# [About this exercise]
Repeat the following data exactly, omitting pictures.

# [Given material]
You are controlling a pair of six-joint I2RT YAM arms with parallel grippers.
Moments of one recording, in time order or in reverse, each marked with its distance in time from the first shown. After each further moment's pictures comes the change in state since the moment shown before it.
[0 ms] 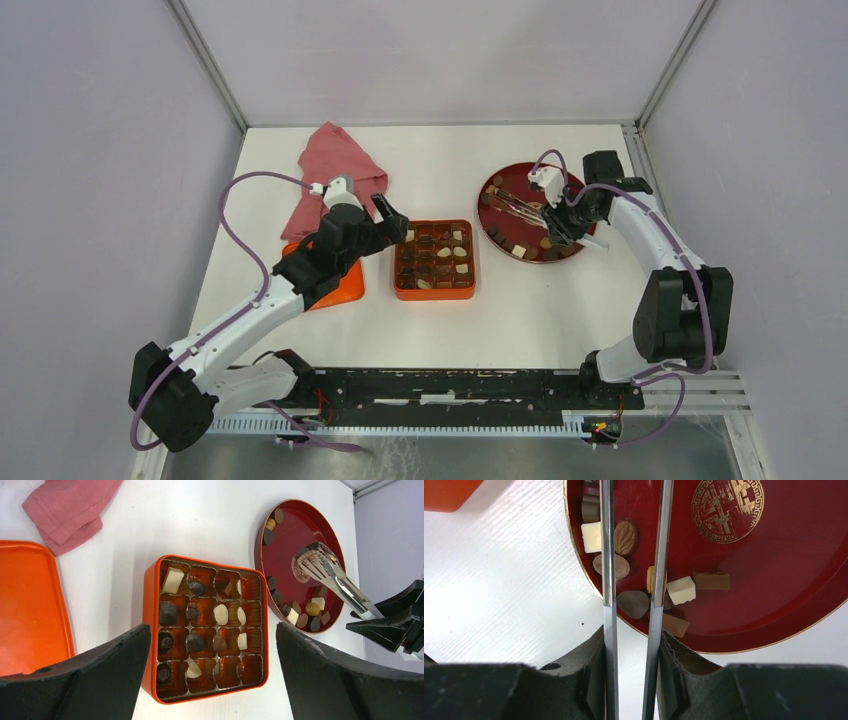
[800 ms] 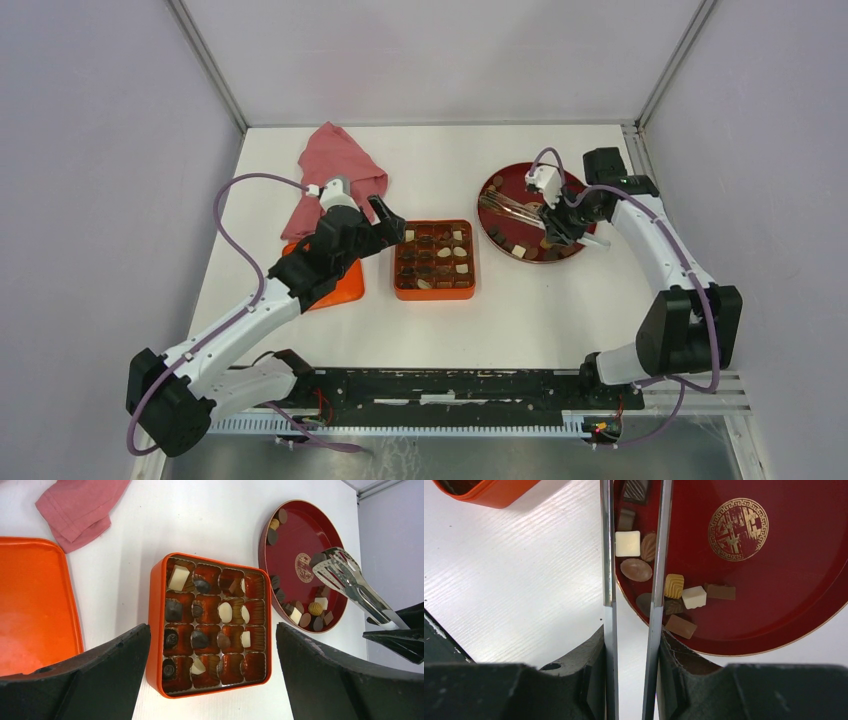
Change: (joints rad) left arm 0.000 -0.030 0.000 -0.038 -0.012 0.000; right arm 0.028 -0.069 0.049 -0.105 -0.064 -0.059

# [Exercise output]
You are controlling a pair of six-joint I2RT YAM arms with parallel grippers.
Moments of one recording, in time order or in reverse, each marked with its distance in time from the first shown. After each further moment's pictures comes the change in state since the moment shown before it.
[0 ms] 
[800 ms] 
Change: (joints rad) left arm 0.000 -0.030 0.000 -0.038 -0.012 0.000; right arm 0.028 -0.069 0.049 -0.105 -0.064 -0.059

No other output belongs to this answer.